PROBLEM DETAILS:
Transcribe the records below. Leave every line exactly as written.

--- THE DATA ---

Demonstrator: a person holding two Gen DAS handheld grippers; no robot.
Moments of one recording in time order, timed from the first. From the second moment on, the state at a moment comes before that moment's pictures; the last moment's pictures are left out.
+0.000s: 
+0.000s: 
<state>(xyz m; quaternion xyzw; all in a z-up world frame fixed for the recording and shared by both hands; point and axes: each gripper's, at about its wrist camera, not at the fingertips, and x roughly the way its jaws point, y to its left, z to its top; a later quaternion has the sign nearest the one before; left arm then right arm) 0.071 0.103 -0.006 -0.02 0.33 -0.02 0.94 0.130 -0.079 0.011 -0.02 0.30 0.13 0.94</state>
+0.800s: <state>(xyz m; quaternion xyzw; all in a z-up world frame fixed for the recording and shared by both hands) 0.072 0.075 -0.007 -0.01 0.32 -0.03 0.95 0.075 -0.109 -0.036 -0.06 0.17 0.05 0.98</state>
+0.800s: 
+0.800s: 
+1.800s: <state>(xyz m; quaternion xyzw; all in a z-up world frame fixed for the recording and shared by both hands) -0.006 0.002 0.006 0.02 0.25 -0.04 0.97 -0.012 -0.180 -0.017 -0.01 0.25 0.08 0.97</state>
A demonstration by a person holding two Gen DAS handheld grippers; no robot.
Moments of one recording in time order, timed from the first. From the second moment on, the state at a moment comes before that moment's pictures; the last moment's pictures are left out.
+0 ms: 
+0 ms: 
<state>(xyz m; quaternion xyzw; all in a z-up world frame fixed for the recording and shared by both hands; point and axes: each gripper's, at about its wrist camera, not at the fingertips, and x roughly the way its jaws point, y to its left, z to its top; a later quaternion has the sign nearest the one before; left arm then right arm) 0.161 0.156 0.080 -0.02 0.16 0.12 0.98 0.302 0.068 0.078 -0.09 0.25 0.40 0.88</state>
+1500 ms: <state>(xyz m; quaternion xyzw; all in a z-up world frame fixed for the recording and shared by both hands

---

WRITTEN ANSWER:
Demonstrator: a person holding two Gen DAS handheld grippers; no robot.
Moments of one recording in time order, timed from the first. From the second moment on, the state at a moment comes before that moment's pictures; the last moment's pictures are left out.
+0.000s: 
+0.000s: 
<state>(xyz m; quaternion xyzw; all in a z-up world frame fixed for the recording and shared by both hands; point and axes: each gripper's, at about its wrist camera, not at the fingertips, and x roughly the way its jaws point, y to its left, z to its top; a later quaternion has the sign nearest the one before; left arm then right arm) 0.071 0.103 -0.006 -0.02 0.33 -0.02 0.94 0.130 -0.079 0.011 -0.02 0.30 0.13 0.94</state>
+0.800s: <state>(xyz m; quaternion xyzw; all in a z-up world frame fixed for the recording and shared by both hands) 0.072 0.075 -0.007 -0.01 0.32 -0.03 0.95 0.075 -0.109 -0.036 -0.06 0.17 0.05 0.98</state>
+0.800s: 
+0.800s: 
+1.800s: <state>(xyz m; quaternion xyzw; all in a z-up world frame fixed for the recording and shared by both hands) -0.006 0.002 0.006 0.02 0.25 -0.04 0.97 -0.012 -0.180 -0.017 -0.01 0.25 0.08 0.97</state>
A demonstration by a person holding two Gen DAS handheld grippers; no robot.
Moments of one recording in time order, timed from the first. From the second moment on, the state at a moment comes before that moment's pictures; the last moment's pictures are left out.
+0 ms: 
+0 ms: 
<state>(xyz m; quaternion xyzw; all in a z-up world frame fixed for the recording and shared by both hands; point and axes: each gripper's, at about its wrist camera, not at the fingertips, and x roughly the way its jaws point, y to its left, z to its top; a later quaternion has the sign nearest the one before; left arm then right arm) 0.161 0.156 0.080 -0.02 0.16 0.12 0.98 0.302 0.068 0.078 -0.09 0.25 0.40 0.88</state>
+1500 ms: <state>(xyz m; quaternion xyzw; all in a z-up world frame fixed for the recording and shared by both hands

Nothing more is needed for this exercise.